Who is the face of hunger? Many of us have grown up believing its the image of someone in a third-world country fighting famine. Few of us want to believe that in one of the richest countries on earth, the face of hunger is often a child.

In Georgia, more than 1.5 million people do not have a regular supply of food and 21% of our children live in these households. Only half of these food insecure households qualify for SNAP (Supplemental Nutrition Assistance Program) food benefits from the federal government.

The Effects of Hunger

People who are struggling to pay for food often choose inexpensive, low-quality foods. These low-quality diets combined with the chronic stress of obtaining the next meal often have a harmful effect on their health including increased rates of diabetes, high blood pressure, heart disease, and obesity. They often are forced to choose between paying for food and paying for medicine, utilities, or transportation.

Young children in food insecure households have lower birth weights, are more likely to be hospitalized, and are at a higher risk of chronic health conditions like anemia and asthma. School age children who are hungry are more likely to repeat a grade in elementary school, have developmental issues with language and motor skills, and have more social and behavioral problems including hyperactivity, aggression, and anxiety. In Georgia, over 60% of children in public school qualify for free or reduced-priced lunch in school but only 15% of these children have access to these meals during the summertime.

How We’re Helping

SVdP Georgia is filling the void for working families struggling to make ends meet. Our Food Recovery and Distribution program provides much of the food for our 40 food pantries distributed throughout Georgia. In addition, volunteer caseworkers in our 75 conferences and staff at our 4 family support centers distribute food gift cards, food pantry vouchers, and financial aid for food.

Food Recovery & Distribution Program

Each month, SVdP Georgia salvages 38 tons of food collected from over 45 Kroger, ALDI, and Sam’s Club stores, as well as food drives and private donations in our Food Recovery and Distribution Program. These food items include canned goods and pantry staples as well as frozen meat, produce, and baked goods. SVdP collects them in our refrigerated trucks, sorts and repackages them at our Chamblee facility, and then distributes them to our network of over 40 food pantries throughout Georgia. Plans are underway to further reduce landfill waste by composting foods deemed unfit for consumption.
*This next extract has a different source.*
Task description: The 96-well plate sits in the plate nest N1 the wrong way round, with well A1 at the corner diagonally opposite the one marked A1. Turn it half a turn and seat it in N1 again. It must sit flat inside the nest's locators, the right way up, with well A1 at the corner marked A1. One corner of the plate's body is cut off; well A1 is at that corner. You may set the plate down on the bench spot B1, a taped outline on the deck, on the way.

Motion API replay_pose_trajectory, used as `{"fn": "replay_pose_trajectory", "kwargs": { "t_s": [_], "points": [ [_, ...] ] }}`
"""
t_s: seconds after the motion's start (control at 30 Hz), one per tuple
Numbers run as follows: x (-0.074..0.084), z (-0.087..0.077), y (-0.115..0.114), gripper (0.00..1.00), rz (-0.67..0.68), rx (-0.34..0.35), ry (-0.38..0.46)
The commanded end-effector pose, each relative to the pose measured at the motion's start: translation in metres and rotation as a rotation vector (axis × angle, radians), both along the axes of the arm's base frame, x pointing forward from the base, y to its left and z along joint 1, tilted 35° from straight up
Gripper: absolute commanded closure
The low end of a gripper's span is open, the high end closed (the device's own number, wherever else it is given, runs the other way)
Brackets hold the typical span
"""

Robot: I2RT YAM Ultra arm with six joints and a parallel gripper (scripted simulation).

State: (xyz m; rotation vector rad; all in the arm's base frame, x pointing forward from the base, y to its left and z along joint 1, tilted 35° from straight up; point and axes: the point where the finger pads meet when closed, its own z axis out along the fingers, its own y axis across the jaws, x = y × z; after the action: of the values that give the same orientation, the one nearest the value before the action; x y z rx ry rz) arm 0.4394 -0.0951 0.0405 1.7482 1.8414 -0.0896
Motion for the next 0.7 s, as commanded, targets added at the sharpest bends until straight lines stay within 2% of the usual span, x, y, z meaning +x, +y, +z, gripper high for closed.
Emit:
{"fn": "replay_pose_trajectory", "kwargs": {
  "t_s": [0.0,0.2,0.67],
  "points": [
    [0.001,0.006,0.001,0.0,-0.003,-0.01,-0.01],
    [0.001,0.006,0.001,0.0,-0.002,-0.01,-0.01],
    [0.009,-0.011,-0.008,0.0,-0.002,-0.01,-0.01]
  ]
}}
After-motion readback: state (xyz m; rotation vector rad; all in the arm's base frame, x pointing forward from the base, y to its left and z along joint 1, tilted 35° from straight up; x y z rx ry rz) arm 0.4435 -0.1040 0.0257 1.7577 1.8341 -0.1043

Happy woman and son receive food from SVdP

Food Pantries

SVdP Georgia operates 40 food pantries, 1 of which is a client-choice pantry. The Client choice pantry operates much like a grocery store where people in need can choose their own food. It helps to enhance their personal dignity and reduces waste due to unwanted food items. It also helps them to be proactive in addressing any underlying health issues. This is our model of choice for food pantries in the future.

To respond to escalating demand, SVdP Georgia is increasing the size and functionality of its Chamblee Family Support Center food pantry and its Food Recovery & Distribution warehouse, with an emphasis on increasing the amount of fresh produce and other healthy alternatives provided to clients by 65 percent. In the expanded food pantry area, an initiative of the Hope Transformed Capital Campaign, new refrigeration units will be installed with front and rear access for easier shopping and stocking. The storage areas will be updated to enhance efficiencies, and at the rear of the building, SVdP Georgia will maintain two loading bays for food deliveries.


Gift Cards & Vouchers

Our volunteer caseworkers distribute food gift cards, food pantry vouchers, and financial aid for food as part of the Home Visit process and through our Family Support Centers.


Emergency Food Boxes

Often, our Conferences and Family Support Centers encounter people in need of food on an emergency basis. Daily, we provide snack bags to the homeless and food boxes filled with enough groceries to prepare meals for a week to individuals and families.


Holiday Food Boxes

Each year, SVdP Georgia gathers food boxes for the winter holidays. Each box contains a frozen turkey or ham plus all the fixings for a nourishing meal on the holiday and beyond.

For households that rely on school breakfast and lunch programs to help feed children, the holidays can mean lean times. But the holiday food box, with its supplemental protein, helps fill the void.

In addition, the staff at the central office feeds the homeless a hot Thanksgiving meal each year.


Weekend & Summer Meals

Every Friday during the school year, the Sharing Our Blessings ministry at St. Ann’s delivers food bags to a local elementary school where almost 91% of the students are on a reduced or free lunch program. Their families can’t provide food for the children on the weekends without school lunch, so students are each given a bag as they get on the bus to go home.

This is just one way our Conferences address this childhood hunger issue. Many of our Conferences partner with local agencies over the summer to provide meals to children who depend on school food programs.


Teaching Kitchen

Upon the completion of our Hope Transformed Capital Campaign, the Chamblee Family Support Center will feature a new Teaching Kitchen with semi-commercial, energy-efficient appliances. It will serve as a classroom space for educational programs on topics such as healthy eating, simple recipes, and feeding a family on a budget.